#### Listed entries ####

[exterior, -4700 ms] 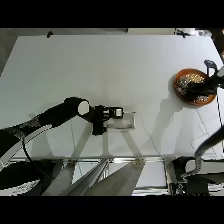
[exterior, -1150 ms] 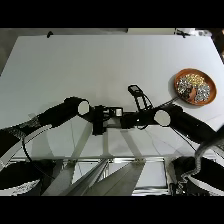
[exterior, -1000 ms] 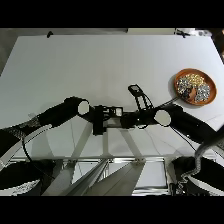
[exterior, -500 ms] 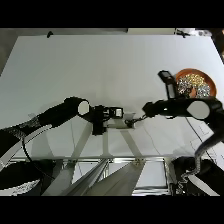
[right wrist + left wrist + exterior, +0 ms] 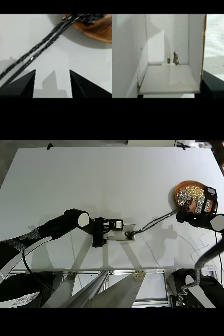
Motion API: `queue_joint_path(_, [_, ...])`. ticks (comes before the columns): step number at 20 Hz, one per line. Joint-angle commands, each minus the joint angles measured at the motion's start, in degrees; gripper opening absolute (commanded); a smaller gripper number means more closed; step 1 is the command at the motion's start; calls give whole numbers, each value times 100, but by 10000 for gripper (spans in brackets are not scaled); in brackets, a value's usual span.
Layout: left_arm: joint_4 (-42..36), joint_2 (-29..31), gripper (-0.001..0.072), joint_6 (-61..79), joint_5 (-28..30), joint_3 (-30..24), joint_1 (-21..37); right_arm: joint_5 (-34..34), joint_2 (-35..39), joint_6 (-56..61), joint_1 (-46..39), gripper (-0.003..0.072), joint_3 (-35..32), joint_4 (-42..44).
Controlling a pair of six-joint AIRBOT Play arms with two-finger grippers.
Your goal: Fold the box and place the chain.
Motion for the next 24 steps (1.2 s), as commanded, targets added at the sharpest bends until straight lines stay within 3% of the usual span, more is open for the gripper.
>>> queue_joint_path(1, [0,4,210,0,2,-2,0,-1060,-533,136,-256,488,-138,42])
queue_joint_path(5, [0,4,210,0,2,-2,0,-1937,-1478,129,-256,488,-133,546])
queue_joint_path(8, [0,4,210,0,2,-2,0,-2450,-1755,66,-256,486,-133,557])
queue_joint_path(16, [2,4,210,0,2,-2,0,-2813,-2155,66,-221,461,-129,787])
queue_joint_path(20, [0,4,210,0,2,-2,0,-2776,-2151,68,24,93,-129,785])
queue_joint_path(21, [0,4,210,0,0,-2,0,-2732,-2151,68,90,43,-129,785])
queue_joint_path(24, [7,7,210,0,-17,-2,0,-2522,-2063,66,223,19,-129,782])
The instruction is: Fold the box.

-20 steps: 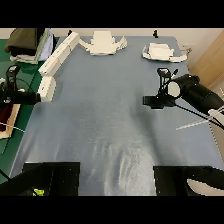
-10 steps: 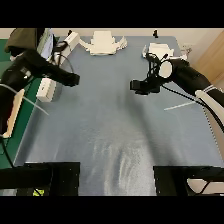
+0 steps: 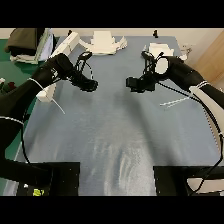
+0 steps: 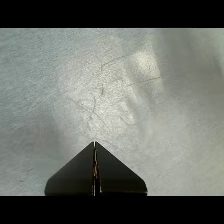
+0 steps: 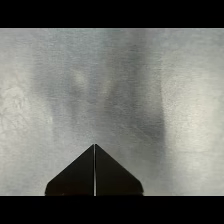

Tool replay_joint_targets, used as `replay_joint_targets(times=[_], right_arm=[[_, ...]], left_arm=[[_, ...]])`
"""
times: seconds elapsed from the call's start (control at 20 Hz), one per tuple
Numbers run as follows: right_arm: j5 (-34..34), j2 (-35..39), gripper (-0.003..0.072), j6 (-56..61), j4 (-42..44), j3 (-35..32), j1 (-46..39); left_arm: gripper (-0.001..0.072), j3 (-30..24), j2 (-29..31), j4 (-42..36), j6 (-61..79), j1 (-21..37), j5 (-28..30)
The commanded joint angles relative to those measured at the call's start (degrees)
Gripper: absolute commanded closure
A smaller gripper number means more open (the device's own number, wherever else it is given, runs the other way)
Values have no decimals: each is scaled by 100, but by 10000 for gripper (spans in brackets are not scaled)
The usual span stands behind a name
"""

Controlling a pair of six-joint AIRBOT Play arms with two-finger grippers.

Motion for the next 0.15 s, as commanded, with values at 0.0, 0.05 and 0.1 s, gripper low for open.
replay_joint_targets(times=[0.0,0.05,0.1], right_arm=[[2,-13,680,-2,26,15,0],[2,-13,679,-2,26,15,0],[0,-13,680,-2,26,15,0]], left_arm=[[695,17,-42,7,-17,-35,-2],[695,17,-42,7,-15,-35,-2],[695,17,-42,7,-17,-35,-2]])
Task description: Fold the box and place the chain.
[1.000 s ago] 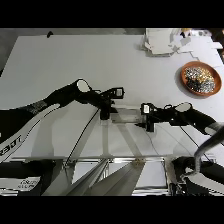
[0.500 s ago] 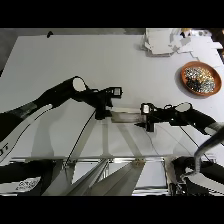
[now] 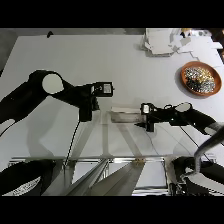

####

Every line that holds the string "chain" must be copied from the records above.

**Reply:**
Your goal: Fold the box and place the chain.
Task description: Fold the box and place the chain.

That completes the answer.